Turkeye is a hamlet of Sluis, a municipality located in the west of Zeelandic Flanders, in the south-western part of the Netherlands.

== Name ==
Even though the settlement is regular hamlet in the province of Zeeland, the name Turkeye is probably an old spelling for Modern Dutch Turkije (English: Turkey; Türkiye). The name supposedly derives from relations between the Ottoman Turks and the Netherlands. The name of the road to it is the Turkijeweg which means Turkey Road in Dutch. Signs in the hamlet play into the name, saying Ne mutlu Türküm diyene ("How happy is the one, who says 'I am a Turk) or Hoş geldiniz ("Welcome"). There are also paintings of Ottoman sultans on some walls. Monique Sturm, who has been a volunteer Turkish ambassador in the hamlet for 30 years, turned a part of her house into a Turkish museum with items she brought from Turkey.

== History ==
From 1796 to 1970, the hamlet of Turkeye was part of the municipality of Waterlandkerkje. In 1970, this municipality merged with the municipality of Oostburg, which in turn was merged into the municipality of Sluis. The history of Turkeye starts after the conquest of Sluis in 1604 by the State army. The defeated Spanish troops withdrew and left 1,500 galley slaves, among whom a large number of Muslims from the Ottoman Empire, referred to in short as Turcken. The States-General decided to release these slaves and to send the Turks back to their homeland. So they hoped to acquire the support of the Ottoman Empire in the fight against Spain. However, the so-called Flemish Turks have once again been enslaved in Marseille, and have not been able to reach the Ottoman Empire. Prince Maurits may have attached the name Turkeye as an extra tribute to the Schans Turkeye, which was constructed in the same year 1604 and to which the nearby hamlet would later be named.

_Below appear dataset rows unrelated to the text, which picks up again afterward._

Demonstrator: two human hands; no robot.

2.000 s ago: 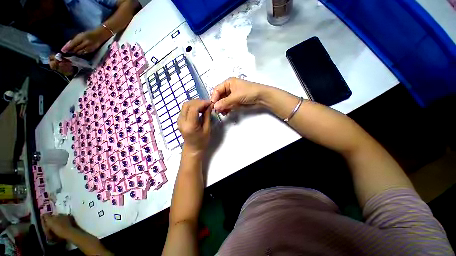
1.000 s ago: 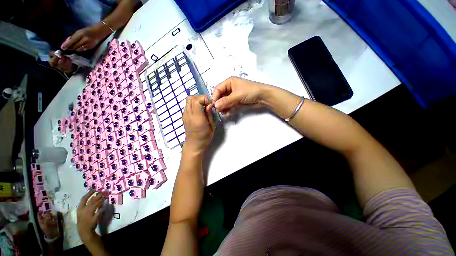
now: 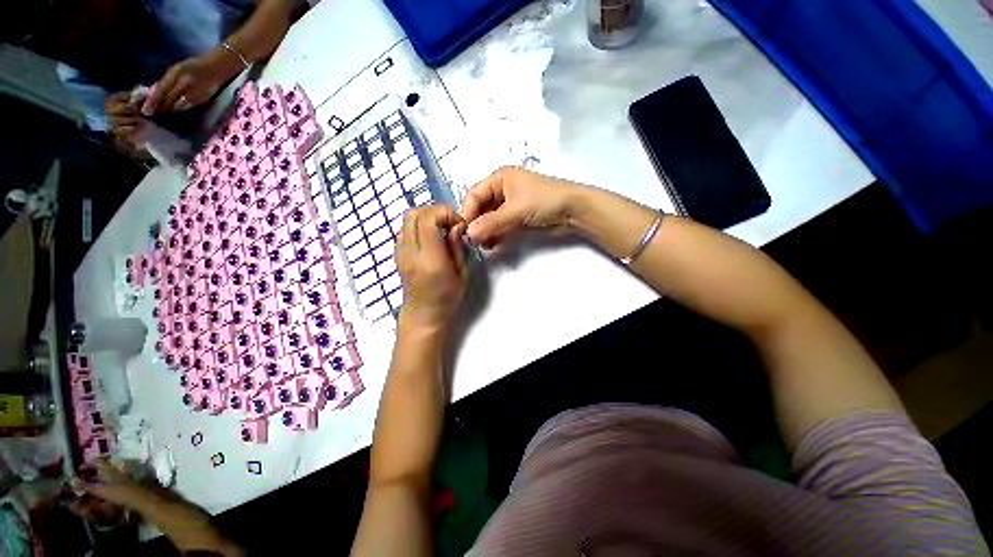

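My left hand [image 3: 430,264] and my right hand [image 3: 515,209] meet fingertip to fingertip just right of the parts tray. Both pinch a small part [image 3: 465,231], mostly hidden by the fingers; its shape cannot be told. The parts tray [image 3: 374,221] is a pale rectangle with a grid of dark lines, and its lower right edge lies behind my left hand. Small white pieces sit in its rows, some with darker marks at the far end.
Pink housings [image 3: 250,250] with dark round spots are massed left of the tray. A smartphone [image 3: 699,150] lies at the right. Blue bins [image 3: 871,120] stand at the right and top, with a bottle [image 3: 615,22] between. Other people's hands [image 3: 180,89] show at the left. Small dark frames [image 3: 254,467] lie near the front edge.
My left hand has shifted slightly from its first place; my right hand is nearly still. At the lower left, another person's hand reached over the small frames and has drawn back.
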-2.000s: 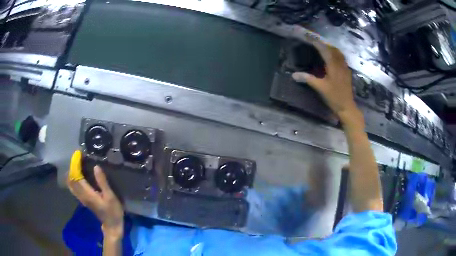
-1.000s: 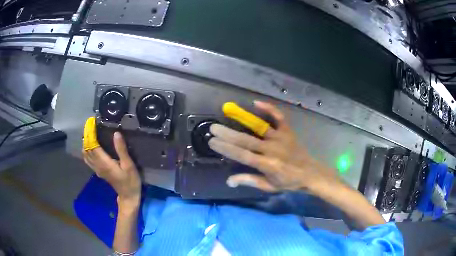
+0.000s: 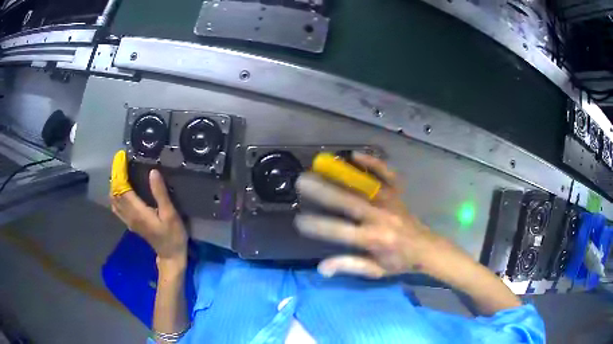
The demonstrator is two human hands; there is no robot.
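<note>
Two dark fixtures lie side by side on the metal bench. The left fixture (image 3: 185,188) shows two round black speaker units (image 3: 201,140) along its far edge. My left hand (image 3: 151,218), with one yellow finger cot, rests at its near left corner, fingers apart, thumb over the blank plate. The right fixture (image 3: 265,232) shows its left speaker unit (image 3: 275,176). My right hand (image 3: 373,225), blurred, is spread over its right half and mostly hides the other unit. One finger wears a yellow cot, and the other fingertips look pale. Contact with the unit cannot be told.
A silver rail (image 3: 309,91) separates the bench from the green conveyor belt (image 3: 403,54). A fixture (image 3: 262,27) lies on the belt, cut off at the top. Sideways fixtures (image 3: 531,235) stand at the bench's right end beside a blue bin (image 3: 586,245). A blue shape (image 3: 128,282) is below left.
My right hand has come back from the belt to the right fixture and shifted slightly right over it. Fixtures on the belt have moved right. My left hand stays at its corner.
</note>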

A bond has grown between the neighborhood Turkeye and the Turkish community in the Netherlands and Turkey. A few inhabitants of the hamlet are involved, as well as the Stichting Vriendschapsband Nederland-Turkije. There are regular visits by Turkish delegations and dignitaries such as diplomats. There are also place name signs Turkeye, gem. Sluis placed in the Turkish cities of Dalaman and Trabzon, where many Dutch tourists come. In 2012, it was celebrated that there are 400 years of diplomatic relations between Turkey and the Netherlands: In 1612 the Republic of the Seven United Netherlands was recognized by the Ottoman Empire.

== Demographics ==
The hamlet has 20 to 30 inhabitants, all Dutch citizens. The largest part of the houses in the hamlet serves as a holiday home. Everyone in the hamlet is Dutch.